My impression now is that if you want to create textures from scratch you'd do it in Photoshop or Affinity, possibly Mixer and put it together there. But I don’t have to learn this right now.
So I thought I was going to have to jump into channel packing to get textures I wanted that were compatible with an excellent landscape material I purchased. At my stage of development it was worth the $15 I spent (at the Epic Marketplace). I’ve been doing tutorials learning Material design and there seems to be many ways to skin that cat.
Each texture characteristic, approx 5 of them, The author of this material used channel packing and devoted one texture sample to placing 3 texture maps- roughness, displacement (height), and ambient occlusion into it. These maps are each represented by a gray scale image, so in the name of saving memory, 3 of these can be put in one image on the RGB channels, one per channel. Apparantly it is now the standard.
Material = code in GUI format that relies on nodes, each with a purpose, strung together that creates a finished textures.
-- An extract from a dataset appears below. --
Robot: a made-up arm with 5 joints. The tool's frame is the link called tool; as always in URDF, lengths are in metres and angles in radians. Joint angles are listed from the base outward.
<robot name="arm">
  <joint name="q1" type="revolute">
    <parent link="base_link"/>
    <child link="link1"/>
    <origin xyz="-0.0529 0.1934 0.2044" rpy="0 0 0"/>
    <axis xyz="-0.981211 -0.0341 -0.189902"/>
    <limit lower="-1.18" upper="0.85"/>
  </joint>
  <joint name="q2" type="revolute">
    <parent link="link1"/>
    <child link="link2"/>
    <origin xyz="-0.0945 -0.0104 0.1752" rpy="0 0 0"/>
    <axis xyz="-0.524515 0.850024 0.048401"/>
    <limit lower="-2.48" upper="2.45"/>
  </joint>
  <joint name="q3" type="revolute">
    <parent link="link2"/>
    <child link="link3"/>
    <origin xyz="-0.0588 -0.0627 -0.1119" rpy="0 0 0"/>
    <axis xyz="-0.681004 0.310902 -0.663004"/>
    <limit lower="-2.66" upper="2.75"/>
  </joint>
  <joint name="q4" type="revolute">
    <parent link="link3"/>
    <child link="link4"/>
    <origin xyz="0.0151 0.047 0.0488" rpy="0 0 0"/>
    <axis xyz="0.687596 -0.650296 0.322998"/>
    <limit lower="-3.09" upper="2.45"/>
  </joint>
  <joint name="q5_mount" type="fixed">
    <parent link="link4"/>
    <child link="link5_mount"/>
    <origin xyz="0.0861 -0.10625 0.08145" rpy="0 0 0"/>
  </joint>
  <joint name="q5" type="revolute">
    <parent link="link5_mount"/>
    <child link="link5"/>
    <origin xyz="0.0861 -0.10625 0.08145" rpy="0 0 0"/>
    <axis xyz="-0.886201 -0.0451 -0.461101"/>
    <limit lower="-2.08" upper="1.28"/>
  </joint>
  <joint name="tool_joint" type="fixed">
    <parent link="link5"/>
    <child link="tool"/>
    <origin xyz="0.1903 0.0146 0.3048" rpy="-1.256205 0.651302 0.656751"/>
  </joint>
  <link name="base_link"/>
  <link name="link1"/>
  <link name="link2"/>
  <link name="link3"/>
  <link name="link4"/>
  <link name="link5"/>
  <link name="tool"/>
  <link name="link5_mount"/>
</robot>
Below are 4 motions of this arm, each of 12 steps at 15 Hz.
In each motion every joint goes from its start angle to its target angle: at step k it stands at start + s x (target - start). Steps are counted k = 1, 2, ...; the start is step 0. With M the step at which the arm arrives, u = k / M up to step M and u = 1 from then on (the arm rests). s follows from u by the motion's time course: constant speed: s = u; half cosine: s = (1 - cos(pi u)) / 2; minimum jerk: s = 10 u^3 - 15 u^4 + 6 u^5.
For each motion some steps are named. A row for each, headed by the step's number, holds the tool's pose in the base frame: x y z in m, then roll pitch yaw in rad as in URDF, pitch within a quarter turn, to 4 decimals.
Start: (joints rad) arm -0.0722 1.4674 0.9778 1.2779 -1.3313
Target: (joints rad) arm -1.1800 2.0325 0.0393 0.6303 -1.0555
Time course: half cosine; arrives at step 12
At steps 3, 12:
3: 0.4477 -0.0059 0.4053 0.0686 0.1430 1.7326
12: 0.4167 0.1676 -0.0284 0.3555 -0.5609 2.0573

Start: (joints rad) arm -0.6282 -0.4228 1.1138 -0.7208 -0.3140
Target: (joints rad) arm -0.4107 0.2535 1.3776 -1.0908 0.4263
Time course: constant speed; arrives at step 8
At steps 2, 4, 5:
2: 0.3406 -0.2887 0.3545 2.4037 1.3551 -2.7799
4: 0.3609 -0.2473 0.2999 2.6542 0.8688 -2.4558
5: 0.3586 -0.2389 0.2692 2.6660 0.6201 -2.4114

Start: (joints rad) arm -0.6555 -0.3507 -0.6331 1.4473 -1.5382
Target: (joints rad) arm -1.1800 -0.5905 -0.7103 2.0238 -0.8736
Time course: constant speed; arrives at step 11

The thing is texture maps tend to plug into the material in a certain manner, and you don’t want to be adding more texture samples from a project overhead perspective, so there might be a need to learn how to channel pack if you have a texture from another source that did not rely on channel packing And you don’t want to add more bulk to the material by way of more texture samples.
One question I need clarification on, is does the complication/bulk of the material add bloat to the finished project, or is it just the textures applied to the surfaces in a scene that impact how well it runs?
Anyway for the landscape material I purchased, I like the included textures, but needed/wanted different textures for the project I am working on. The author labeled his channel packed texture RHAO- roughness, height, ambient occlusion, so I was exploring tutorials on channel packing thinking this is what I’d have to do when importing a new texture, to conviently use this landscape material.
But then when I went to Megascans to download some textures, I almost panicked when I discovered they had adopted a new format that includes channel packing as a standard. Now, don’t ask me why I panicked, channel packed materials is what I needed. It was just something new in the avalanche of new info to digest.
During downloads, I was no longer getting the Roughness, Ambient Occlusion or Height (displacement) maps I expected. The new texture is called ORD. Apparantly this is the channel packed texture standard they have adopted. It is slightly jumbled as to which quality occupies which channel, for example the R Channel always was roughness, but no longer the case and once I found some documentation, it was easy to adjust the landscape material and plug this texture in properly to the associated nodes. So what this means is I don’t have to learn how to channel pack, at least not now.